**THE PROBLEM**:
With pictures omitted, restate the data word for word.

=====

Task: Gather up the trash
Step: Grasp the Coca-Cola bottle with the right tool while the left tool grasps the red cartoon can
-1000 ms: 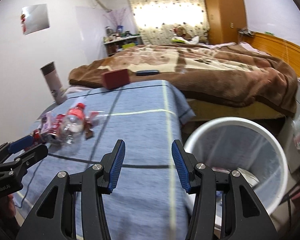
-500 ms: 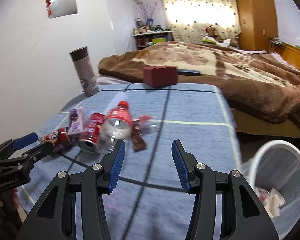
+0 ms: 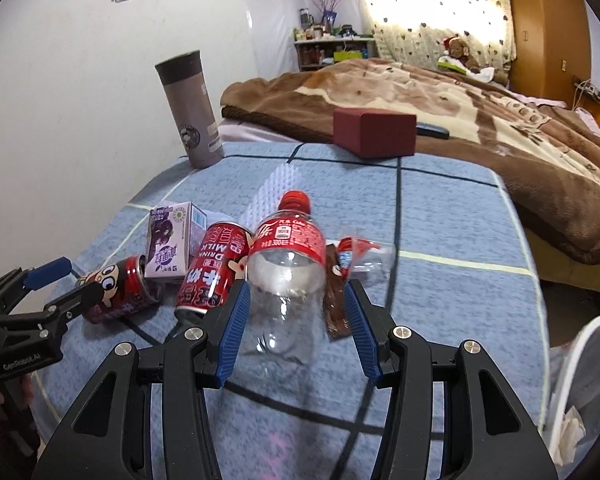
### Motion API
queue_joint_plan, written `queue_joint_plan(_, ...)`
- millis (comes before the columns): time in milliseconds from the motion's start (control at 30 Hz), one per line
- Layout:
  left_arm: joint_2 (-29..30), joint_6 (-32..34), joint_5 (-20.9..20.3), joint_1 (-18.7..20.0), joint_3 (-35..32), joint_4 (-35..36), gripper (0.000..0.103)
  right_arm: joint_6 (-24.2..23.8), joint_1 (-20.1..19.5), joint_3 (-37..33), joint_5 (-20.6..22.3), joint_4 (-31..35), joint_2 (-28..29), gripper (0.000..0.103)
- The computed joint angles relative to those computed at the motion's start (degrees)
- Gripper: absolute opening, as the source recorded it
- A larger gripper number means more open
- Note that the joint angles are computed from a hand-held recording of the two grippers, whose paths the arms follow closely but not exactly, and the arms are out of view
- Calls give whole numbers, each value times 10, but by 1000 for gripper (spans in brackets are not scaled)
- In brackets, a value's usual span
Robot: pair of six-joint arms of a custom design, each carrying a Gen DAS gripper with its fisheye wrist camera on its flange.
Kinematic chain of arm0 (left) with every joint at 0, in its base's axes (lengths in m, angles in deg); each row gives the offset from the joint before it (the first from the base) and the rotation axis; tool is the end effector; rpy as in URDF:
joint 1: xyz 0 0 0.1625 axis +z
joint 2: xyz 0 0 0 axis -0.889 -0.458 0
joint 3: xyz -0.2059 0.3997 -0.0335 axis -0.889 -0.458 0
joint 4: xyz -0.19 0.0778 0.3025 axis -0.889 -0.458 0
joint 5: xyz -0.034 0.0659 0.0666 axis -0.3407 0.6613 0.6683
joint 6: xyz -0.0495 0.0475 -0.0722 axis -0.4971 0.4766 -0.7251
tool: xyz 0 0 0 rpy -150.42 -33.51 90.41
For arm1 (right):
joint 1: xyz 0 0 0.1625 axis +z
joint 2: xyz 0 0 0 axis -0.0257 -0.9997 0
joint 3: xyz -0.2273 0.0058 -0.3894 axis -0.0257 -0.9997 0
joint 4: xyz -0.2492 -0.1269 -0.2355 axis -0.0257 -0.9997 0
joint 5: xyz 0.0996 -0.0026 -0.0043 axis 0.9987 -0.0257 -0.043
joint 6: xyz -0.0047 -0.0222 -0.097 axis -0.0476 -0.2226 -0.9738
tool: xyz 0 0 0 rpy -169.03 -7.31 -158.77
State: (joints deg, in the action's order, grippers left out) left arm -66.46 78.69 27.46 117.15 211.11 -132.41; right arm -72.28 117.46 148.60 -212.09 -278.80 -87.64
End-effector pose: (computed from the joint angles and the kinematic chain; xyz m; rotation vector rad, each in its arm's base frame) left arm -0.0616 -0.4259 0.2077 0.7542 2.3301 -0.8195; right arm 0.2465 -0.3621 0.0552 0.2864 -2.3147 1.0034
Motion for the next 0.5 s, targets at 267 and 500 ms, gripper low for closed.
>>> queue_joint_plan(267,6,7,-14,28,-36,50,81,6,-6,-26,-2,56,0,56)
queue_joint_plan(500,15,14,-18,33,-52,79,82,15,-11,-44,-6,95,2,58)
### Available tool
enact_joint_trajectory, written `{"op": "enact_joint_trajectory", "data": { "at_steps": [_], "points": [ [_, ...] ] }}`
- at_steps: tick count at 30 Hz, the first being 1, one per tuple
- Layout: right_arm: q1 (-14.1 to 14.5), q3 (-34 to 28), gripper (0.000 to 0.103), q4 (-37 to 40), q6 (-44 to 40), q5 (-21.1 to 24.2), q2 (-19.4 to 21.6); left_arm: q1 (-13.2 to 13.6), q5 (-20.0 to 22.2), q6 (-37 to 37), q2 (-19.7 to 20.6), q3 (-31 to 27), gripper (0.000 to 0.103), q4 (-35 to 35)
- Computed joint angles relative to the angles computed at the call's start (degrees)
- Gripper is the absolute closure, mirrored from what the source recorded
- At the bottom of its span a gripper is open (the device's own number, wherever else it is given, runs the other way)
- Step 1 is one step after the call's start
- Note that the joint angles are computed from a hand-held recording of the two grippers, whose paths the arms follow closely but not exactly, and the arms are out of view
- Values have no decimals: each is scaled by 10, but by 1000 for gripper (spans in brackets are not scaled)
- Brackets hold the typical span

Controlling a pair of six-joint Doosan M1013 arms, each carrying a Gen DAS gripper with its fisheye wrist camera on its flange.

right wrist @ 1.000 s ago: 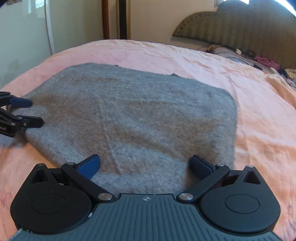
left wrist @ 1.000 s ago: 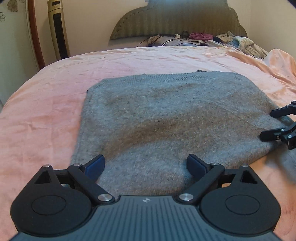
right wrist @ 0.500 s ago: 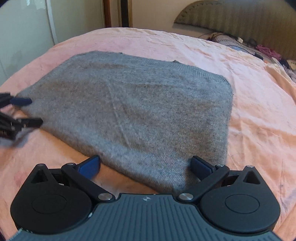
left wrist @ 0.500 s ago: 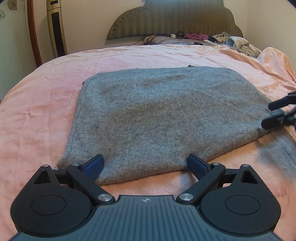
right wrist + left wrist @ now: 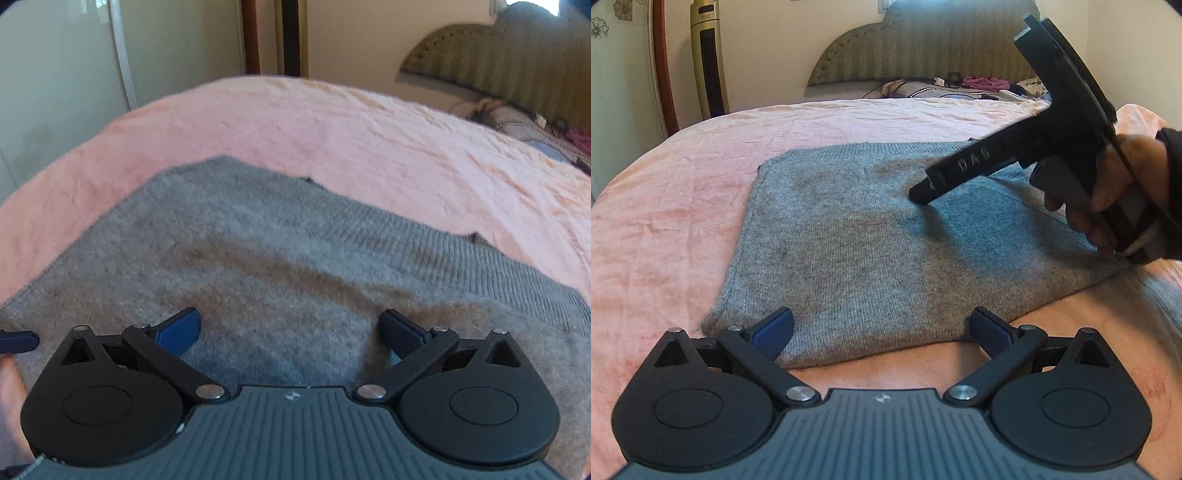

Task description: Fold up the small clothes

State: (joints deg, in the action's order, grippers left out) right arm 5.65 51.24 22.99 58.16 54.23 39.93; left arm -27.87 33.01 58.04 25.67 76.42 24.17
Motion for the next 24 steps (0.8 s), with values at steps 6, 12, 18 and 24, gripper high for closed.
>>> {"op": "enact_joint_trajectory", "data": {
  "at_steps": [6,12,18,24],
  "points": [
    [1,-68,0,34,26,63,20,2,-6,6,-1,3,0,-7],
    [41,-182,0,-41,48,130,95,4,-10,11,-1,4,0,-14],
    [49,-264,0,-46,63,164,140,5,-13,14,-2,5,0,-18],
    [-9,-72,0,103,-1,76,26,30,-81,33,-31,34,0,-86]
  ]
}}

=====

**EXERCISE RESULT**:
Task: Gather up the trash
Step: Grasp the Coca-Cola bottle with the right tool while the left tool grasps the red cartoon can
-1000 ms: 
-500 ms: 
+0 ms: 
### Motion API
queue_joint_plan, written `queue_joint_plan(_, ...)`
- millis (comes before the columns): time in milliseconds from the motion's start (control at 30 Hz), one per line
- Layout:
  left_arm: joint_2 (-29..30), joint_6 (-32..34), joint_5 (-20.9..20.3), joint_1 (-18.7..20.0), joint_3 (-35..32), joint_4 (-35..36), gripper (0.000..0.103)
  right_arm: joint_6 (-24.2..23.8), joint_1 (-20.1..19.5), joint_3 (-37..33), joint_5 (-20.6..22.3), joint_4 (-31..35), joint_2 (-28..29), gripper (0.000..0.103)
- The computed joint angles relative to those computed at the motion's start (degrees)
- Gripper: absolute opening, as the source recorded it
- A larger gripper number means more open
- Note that the joint angles are computed from a hand-held recording of the two grippers, whose paths the arms follow closely but not exactly, and the arms are out of view
- Calls give whole numbers, each value times 10, but by 1000 for gripper (spans in brackets are not scaled)
- In brackets, a value's usual span
Robot: pair of six-joint arms of a custom design, each carrying a Gen DAS gripper with its fisheye wrist camera on its flange.
Kinematic chain of arm0 (left) with every joint at 0, in its base's axes (lengths in m, angles in deg); each row gives the offset from the joint before it (the first from the base) and the rotation axis; tool is the end effector; rpy as in URDF:
joint 1: xyz 0 0 0.1625 axis +z
joint 2: xyz 0 0 0 axis -0.889 -0.458 0
joint 3: xyz -0.2059 0.3997 -0.0335 axis -0.889 -0.458 0
joint 4: xyz -0.19 0.0778 0.3025 axis -0.889 -0.458 0
joint 5: xyz -0.034 0.0659 0.0666 axis -0.3407 0.6613 0.6683
joint 6: xyz -0.0495 0.0475 -0.0722 axis -0.4971 0.4766 -0.7251
tool: xyz 0 0 0 rpy -150.42 -33.51 90.41
For arm1 (right):
joint 1: xyz 0 0 0.1625 axis +z
joint 2: xyz 0 0 0 axis -0.0257 -0.9997 0
joint 3: xyz -0.2273 0.0058 -0.3894 axis -0.0257 -0.9997 0
joint 4: xyz -0.2492 -0.1269 -0.2355 axis -0.0257 -0.9997 0
joint 5: xyz 0.0996 -0.0026 -0.0043 axis 0.9987 -0.0257 -0.043
joint 6: xyz -0.0047 -0.0222 -0.097 axis -0.0476 -0.2226 -0.9738
tool: xyz 0 0 0 rpy -169.03 -7.31 -158.77
State: (joints deg, in the action's order, grippers left out) left arm -66.46 78.69 27.46 117.15 211.11 -132.41; right arm -72.28 117.46 148.60 -212.09 -278.80 -87.64
End-effector pose: (computed from the joint angles and the kinematic chain; xyz m; rotation vector rad, each in its arm's base frame) left arm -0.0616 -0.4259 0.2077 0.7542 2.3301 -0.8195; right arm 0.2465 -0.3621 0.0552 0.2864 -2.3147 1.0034
Motion for the next 0.5 s, targets at 267 and 500 ms, gripper low for closed.
>>> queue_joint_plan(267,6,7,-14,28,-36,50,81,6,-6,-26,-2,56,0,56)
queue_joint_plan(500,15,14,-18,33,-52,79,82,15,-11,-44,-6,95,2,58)
### Available tool
enact_joint_trajectory, written `{"op": "enact_joint_trajectory", "data": { "at_steps": [_], "points": [ [_, ...] ] }}`
- at_steps: tick count at 30 Hz, the first being 1, one per tuple
- Layout: right_arm: q1 (-14.1 to 14.5), q3 (-34 to 28), gripper (0.000 to 0.103), q4 (-37 to 40), q6 (-44 to 40), q5 (-21.1 to 24.2), q2 (-19.4 to 21.6); left_arm: q1 (-13.2 to 13.6), q5 (-20.0 to 22.2), q6 (-37 to 37), q2 (-19.7 to 20.6), q3 (-31 to 27), gripper (0.000 to 0.103), q4 (-35 to 35)
- Computed joint angles relative to the angles computed at the call's start (degrees)
- Gripper is the absolute closure, mirrored from what the source recorded
- At the bottom of its span a gripper is open (the device's own number, wherever else it is given, runs the other way)
- Step 1 is one step after the call's start
- Note that the joint angles are computed from a hand-held recording of the two grippers, whose paths the arms follow closely but not exactly, and the arms are out of view
- Values have no decimals: each is scaled by 10, but by 1000 for gripper (spans in brackets are not scaled)
- Brackets hold the typical span

Controlling a pair of six-joint Doosan M1013 arms, each carrying a Gen DAS gripper with its fisheye wrist camera on its flange.

right wrist @ 1.000 s ago: 
left wrist @ 1.000 s ago: 
right wrist @ 0.500 s ago: 
left wrist @ 0.500 s ago: 
right wrist + left wrist @ now: 

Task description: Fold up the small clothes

State: (joints deg, in the action's order, grippers left out) right arm 5.65 51.24 22.99 58.16 54.23 39.93; left arm -27.87 33.01 58.04 25.67 76.42 24.17
Motion for the next 24 steps (0.8 s), with values at steps 6, 12, 18 and 24, gripper high for closed.
>>> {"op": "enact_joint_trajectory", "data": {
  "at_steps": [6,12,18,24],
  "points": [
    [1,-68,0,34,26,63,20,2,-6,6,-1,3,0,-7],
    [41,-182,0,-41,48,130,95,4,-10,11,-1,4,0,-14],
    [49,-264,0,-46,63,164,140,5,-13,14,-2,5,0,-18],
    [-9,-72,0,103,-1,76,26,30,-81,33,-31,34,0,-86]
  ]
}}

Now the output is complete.